Initiative 12%
Une votation fiscale décisive
Le 27 septembre, les habitant·es qui bénéficient des droits politiques se prononceront sur une initiative populaire lancée par les grandes organisations patronales et la Chambre vaudoise immobilière. Celle-ci réclame une forte baisse de l’impôt cantonal, en particulier de 12% sur la fortune. Une telle perspective est menaçante pour l’avenir des services publics et des prestations à la population.

En 2025, les autorités vaudoises à majorité de droite ont pris prétexte d’un déficit lors du dernier exercice comptable pour annoncer un plan d’économies dans des domaines essentiels, comme les hôpitaux publics, les établissements médico-sociaux ou encore l’accueil de jour des enfants, ainsi qu’une baisse de salaire pour les employé·es. Ces mesures d’austérité ont suscité, en réaction, un mouvement social de grande ampleur. De nombreuses grèves et manifestations ont permis d’empêcher la baisse de salaire voulue par la droite.
Si l’initiative du patronat, au titre racoleur «Baisse d’impôts pour tous – Redonner du pouvoir d’achat à la classe moyenne», passe la rampe en votation populaire, les autorités reviendront à la charge avec des mesures d’austérité encore plus sévères. En effet, alors que les finances de l’État sont déjà déficitaires en raison des baisses d’impôt décidées par le passé, l’initiative entraînerait chaque année des pertes de recettes supplémentaires de plus de 270 millions de francs.
Initialement, le texte demandait une diminution de 12% de l’impôt cantonal sur le revenu et sur la fortune. Mais depuis son dépôt, la majorité de droite du Grand Conseil, pour aller dans le sens des revendications patronales, a déjà décidé une baisse de 7% sur le revenu. Une acceptation de l’initiative par le corps électoral provoquerait donc un allégement supplémentaire de 5% sur le revenu et de 12% sur la fortune.
Frein à l’endettement… créé
Compte tenu de règles très rigides, d’inspiration néolibérale, inscrites dans la Constitution vaudoise pour limiter les déficits budgétaires, les coupes seraient immédiates. Les subsides, qui permettent aujourd’hui d’atténuer l’augmentation annuelle des primes-maladie pour presque 40% de la population, sont notamment dans le viseur de la majorité bourgeoise.
Les services publics se retrouveraient sous forte pression, alors même que de nombreuses revendications des employé·es restent lettre morte. C’est notamment le cas d’une pétition déposée au Grand Conseil par les enseignant·es de première et deuxième primaire, demandant des renforts pédagogiques dans les classes et un meilleur soutien aux enfants à besoins particuliers, et qui a été rejetée avec mépris par la majorité.
Bien que l’initiative concerne uniquement l’impôt cantonal, les communes ne seraient certainement pas épargnées en cas de succès du patronat dans les urnes. Dans le cadre d’un plan d’économies, les autorités chercheraient en effet à reporter des charges sur l’échelon institutionnel inférieur, comme cela s’est produit à plusieurs reprises par le passé, par exemple à travers des coupes dans la participation de l’État à l’accueil de jour ou aux transports publics régionaux. L’Union des communes vaudoises recommandent d’ailleurs de rejeter cette initiative.
Creusement des inégalités
Outre la menace qu’elle fait peser sur le service public et les prestations, cette initiative creuserait les inégalités de richesse en accordant d’importants allégements fiscaux aux plus fortuné·es.

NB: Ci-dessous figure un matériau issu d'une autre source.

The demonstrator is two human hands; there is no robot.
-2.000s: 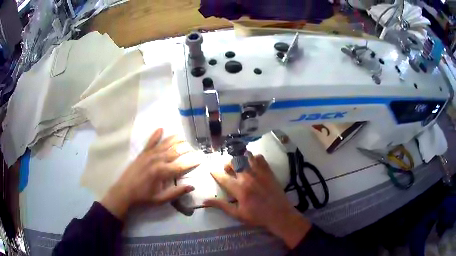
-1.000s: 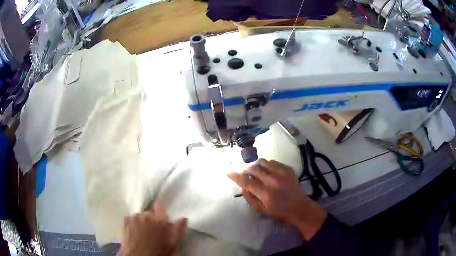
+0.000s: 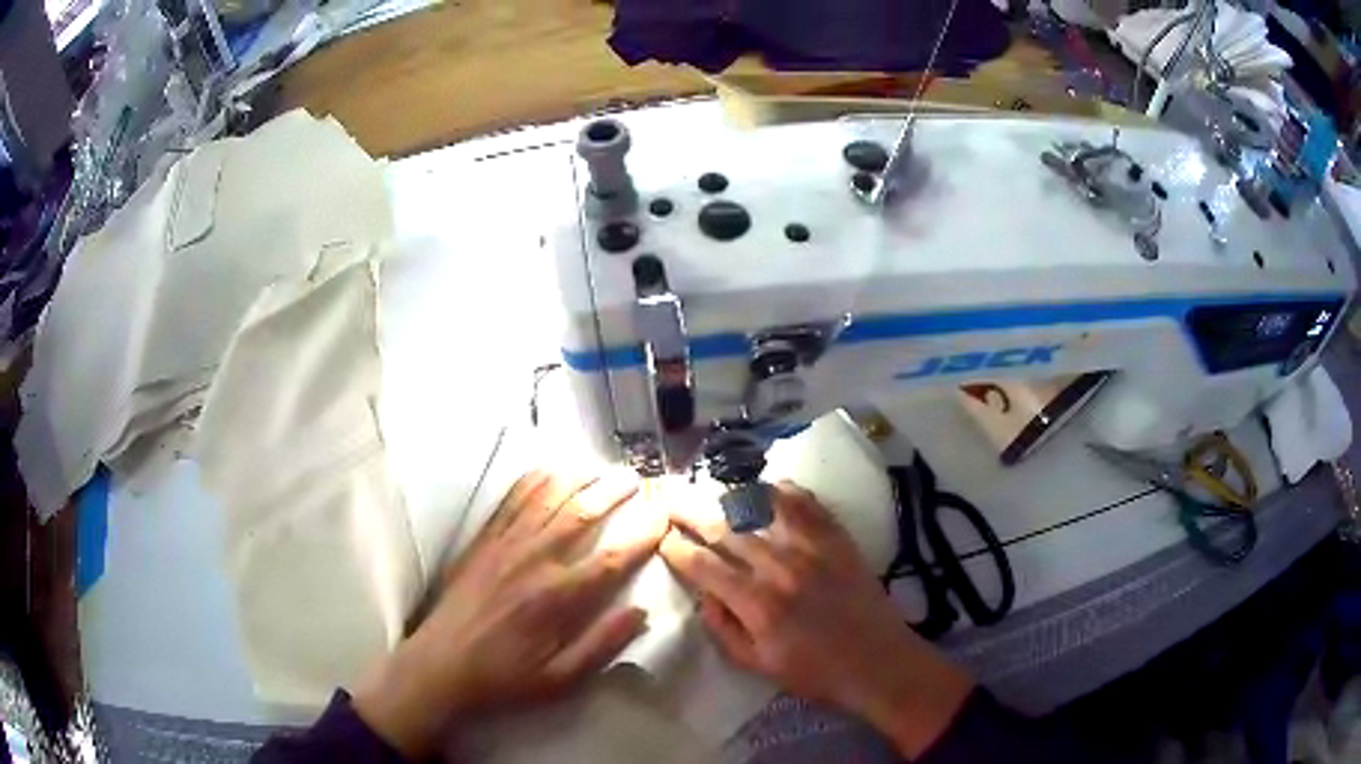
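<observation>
A cream garment panel (image 3: 306, 478) lies left of the needle and runs under my hands towards the front edge. A whiter piece lies under my fingers and right of the presser foot (image 3: 651, 457), bright in the lamp light. My left hand (image 3: 523, 597) lies flat on the cloth, fingers spread, just left of and below the needle. My right hand (image 3: 791, 597) presses the cloth just right of and below the needle, its fingertips partly behind the dark knob. The sewing machine (image 3: 955, 299) stands over the work. The cloth edge at the needle is lost in glare.
A stack of cut panels (image 3: 135, 299) lies at the left. Black shears (image 3: 948, 552) lie right of my right hand. A cone (image 3: 1037, 411) lies under the machine arm. Small scissors (image 3: 1216, 485) lie far right. Dark fabric (image 3: 806, 33) lies behind the machine.
My left hand has moved from the front edge up beside the needle. The panel at the left has shifted and turned with the cloth. My right hand stays near the needle.
</observation>
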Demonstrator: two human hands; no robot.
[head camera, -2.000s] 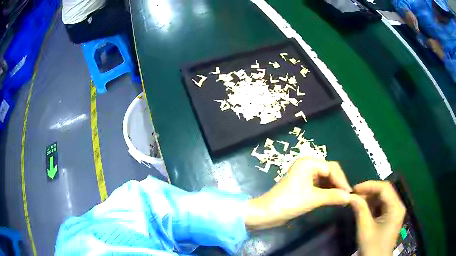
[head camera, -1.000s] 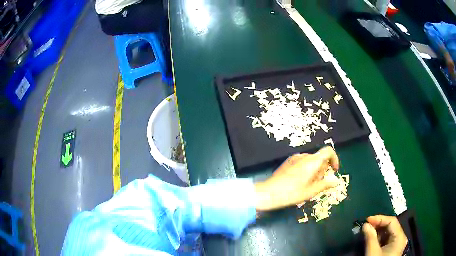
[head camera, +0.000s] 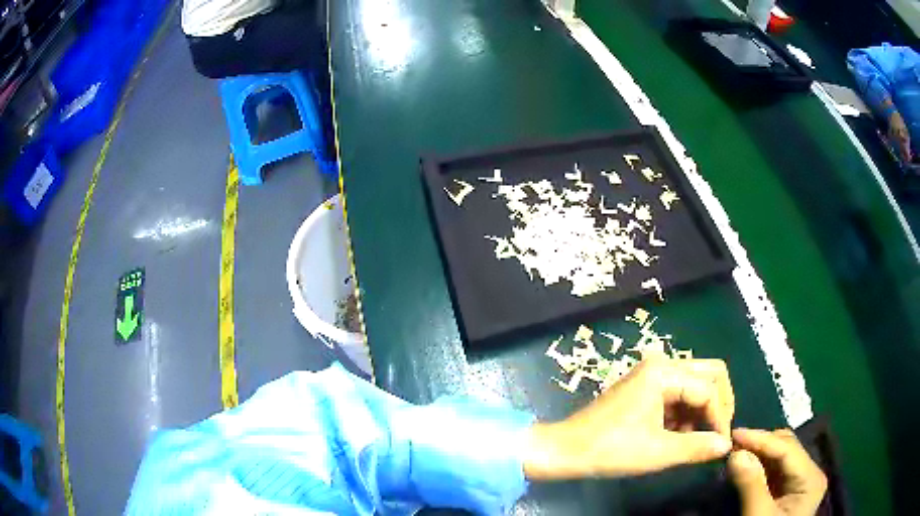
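Observation:
My left hand (head camera: 656, 423) reaches in from the lower left in a light blue sleeve, just below the loose cream pieces. Its thumb and fingertips are pinched together and touch the fingertips of my right hand (head camera: 782, 469) at the lower right. Whatever is between the fingertips is too small to make out. A heap of cream pieces (head camera: 570, 237) lies in a shallow black tray (head camera: 504, 307). More loose cream pieces (head camera: 595, 361) lie on the green bench below the tray, partly covered by my left hand.
A dark tray edge (head camera: 822, 443) shows at the lower right beside my right hand. A white bin (head camera: 308, 272) and a blue stool (head camera: 237, 116) stand left of the bench. A black tray (head camera: 752, 55) and a person's blue sleeve (head camera: 883, 76) are at the upper right.
My left hand has moved from the loose cream pieces down and right to meet my right hand. The dark piece seen at my right fingertips a second ago is no longer visible.

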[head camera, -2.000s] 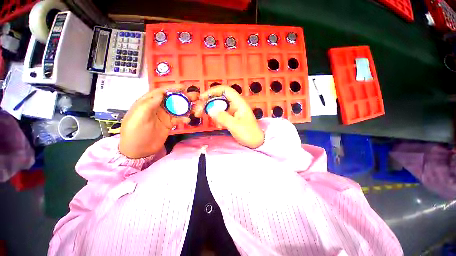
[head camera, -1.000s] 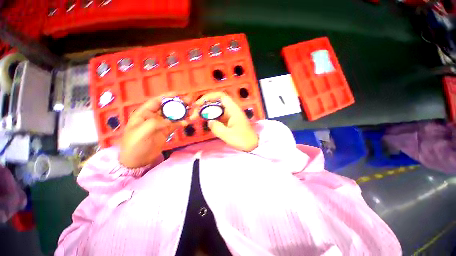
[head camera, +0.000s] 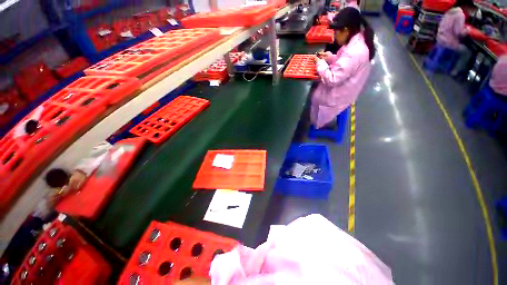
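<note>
The red watch tray (head camera: 208, 240) lies at the bottom, cut off by the picture's edge. Round watch heads sit in its pockets, several black (head camera: 175, 244) and some silvery (head camera: 144, 258) along its left side. My right sleeve reaches over the tray's right part. Only a sliver of my right hand (head camera: 193, 280) shows at the bottom edge; its fingers and anything in them are hidden. My left hand is out of the picture.
A paper with a pen (head camera: 228, 208), a small red tray with a pale slip (head camera: 253, 167) and a blue bin (head camera: 306, 186) lie beyond. A raised shelf with red trays (head camera: 150, 53) runs left. Coworkers sit ahead (head camera: 342, 83) and across the bench.
The view has swung up and to the right along the bench. The work tray has moved to the bottom edge. My left hand and both held watch heads have left the view.
</note>
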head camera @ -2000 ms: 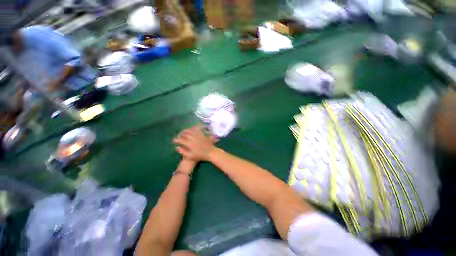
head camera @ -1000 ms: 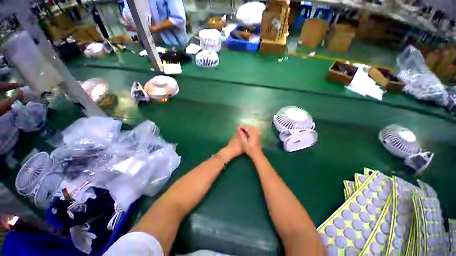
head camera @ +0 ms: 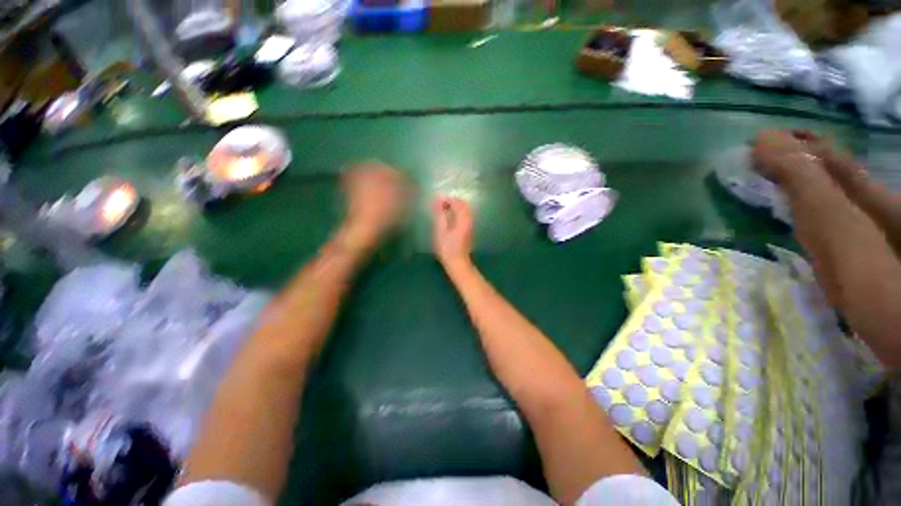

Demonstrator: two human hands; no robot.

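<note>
My left hand (head camera: 375, 203) is over the green belt, blurred, with nothing visible in it; whether its fingers are closed is unclear. My right hand (head camera: 453, 229) is a short way to its right, fingers curled in, and nothing can be made out in it. A white clip fan (head camera: 561, 176) lies on the belt (head camera: 395, 306) just right of my right hand, untouched, its clip base toward me. Two more fans lie at the left, one with an orange glare on its head (head camera: 247, 158), the other nearer the edge (head camera: 107, 207).
Clear plastic bags (head camera: 128, 326) are heaped at the left. Sheets of round pads (head camera: 692, 346) are fanned at the right. Another person's hands (head camera: 800, 158) are at a fan (head camera: 749, 180) at the far right. Small cardboard trays (head camera: 603, 54) and a white sheet (head camera: 654, 65) lie at the far side.
My hands were together and are now apart, the left one further left. The view has shifted. Another person's arms have appeared at the right, at the fan there.
</note>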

D’après des statistiques demandées par Ensemble à Gauche au Grand Conseil, 85% des pertes de recettes liées à la baisse d’impôt sur la fortune profiterait aux 10% des contribuables ayant les plus gros patrimoines, soit celles et ceux qui déclarent au minimum 630000 francs de fortune nette.
Rappelons que les multimillionnaires ont déjà profité ces dernières années d’une application complaisante du bouclier fiscal – un dispositif visant à limiter la progressivité de l’impôt – ce qui leur a permis d’empocher de manière indue des dizaines de millions de francs.
Rappelons également que les inégalités de richesse se sont déjà creusées de manière dramatique en Suisse ces dernières décennies: les contribuables appartenant aux 1% les plus riches, qui détenaient 32% de la richesse totale en 1980, en concentrent désormais 43%.
Les conséquences de cette initiative populaire seraient tellement négatives que même le Conseil d’État à majorité de droite appelle à la refuser. L’enjeu dépasse d’ailleurs les frontières vaudoises: une victoire des organisations patronales sur des revendications fiscales aussi maximalistes, dans le troisième plus grand canton suisse, ne manquerait pas d’attiser les convoitises de la droite néolibérale dans d’autres régions du pays.
Ensemble à Gauche et solidaritéS s’engagent donc avec détermination dans la campagne pour faire rejeter cette initiative populaire le 27 septembre.